My 50% scholarship at a top 15 school (one of the cheaper ones too) still left me looking at a 40K per year bill with COL. You might be able to get a close to full ride if you are willing to go to a less prestigious school, but most aren't, since law is such a prestige obsessed world. It doesn't make much sense, given that there isn't really any difference in education quality or breadth between the schools. Law firms might as well just look at undergrad LSAT and GPA's, since that's about the extent of the filter "which law school you went to" applies.

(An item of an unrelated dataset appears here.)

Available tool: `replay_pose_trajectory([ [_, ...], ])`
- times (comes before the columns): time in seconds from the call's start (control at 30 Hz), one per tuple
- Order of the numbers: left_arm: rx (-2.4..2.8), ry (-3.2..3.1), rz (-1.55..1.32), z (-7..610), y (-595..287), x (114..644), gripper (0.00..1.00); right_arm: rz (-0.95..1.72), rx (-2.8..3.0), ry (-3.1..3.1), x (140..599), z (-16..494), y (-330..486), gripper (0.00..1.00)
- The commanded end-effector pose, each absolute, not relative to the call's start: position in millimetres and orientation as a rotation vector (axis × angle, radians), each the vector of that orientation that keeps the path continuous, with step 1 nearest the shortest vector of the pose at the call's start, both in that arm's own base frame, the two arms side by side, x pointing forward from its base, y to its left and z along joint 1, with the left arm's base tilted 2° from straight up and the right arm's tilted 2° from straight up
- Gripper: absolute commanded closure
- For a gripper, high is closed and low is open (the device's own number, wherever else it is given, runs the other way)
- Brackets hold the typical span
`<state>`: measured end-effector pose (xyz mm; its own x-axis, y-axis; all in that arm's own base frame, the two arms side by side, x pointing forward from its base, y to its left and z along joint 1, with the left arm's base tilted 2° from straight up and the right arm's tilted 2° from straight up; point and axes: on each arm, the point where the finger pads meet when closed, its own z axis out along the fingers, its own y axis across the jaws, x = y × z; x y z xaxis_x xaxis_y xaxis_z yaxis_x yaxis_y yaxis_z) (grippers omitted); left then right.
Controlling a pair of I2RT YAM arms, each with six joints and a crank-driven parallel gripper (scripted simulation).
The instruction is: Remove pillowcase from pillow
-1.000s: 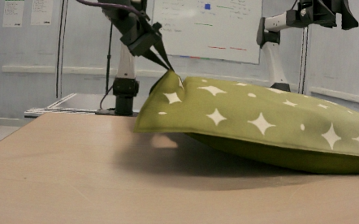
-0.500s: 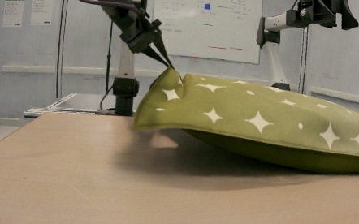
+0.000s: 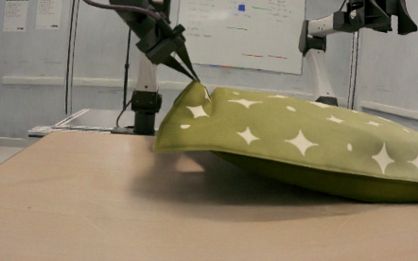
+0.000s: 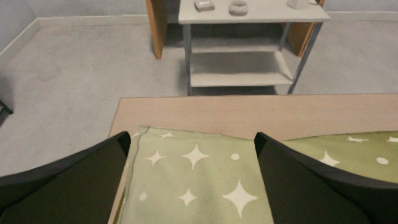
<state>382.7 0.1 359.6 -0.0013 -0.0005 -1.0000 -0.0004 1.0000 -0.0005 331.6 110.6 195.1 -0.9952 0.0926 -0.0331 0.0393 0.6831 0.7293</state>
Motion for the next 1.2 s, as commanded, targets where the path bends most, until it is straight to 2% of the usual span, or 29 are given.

It would save everyone a lot of money and cut out the middle man if all employers could just look at SAT scores and LSAT scores along with high school GPA. There would be no more need for academia as we now know it.
If high SAT scores meant that someone had learned the equivalent of a 4-year CS degree, sure, I'd be willing to consider them equivalent when hiring for a technical position. But high SAT scores just mean that you know basic, high-school-level arithmetic and reading comprehension, which is not quite the same thing.
It would be interesting to have some kind of exam showing equivalent knowledge, but I haven't seen attempts in that direction that aren't worse assessments than the degree/GPA. For example, as weird as law-school is, the bar exam is even weirder (deliberately so), and generally a terrible model to follow.
At least in undergraduate programs there is variability in what is taught, the classes you take, the quality and type of instruction. There is almost none of that in law school.
If you don't mind me asking what were your stats? I suspect a 176 LSAT would've netted you a better-than-50% scholarship at the top 15s. Did you have a low GPA?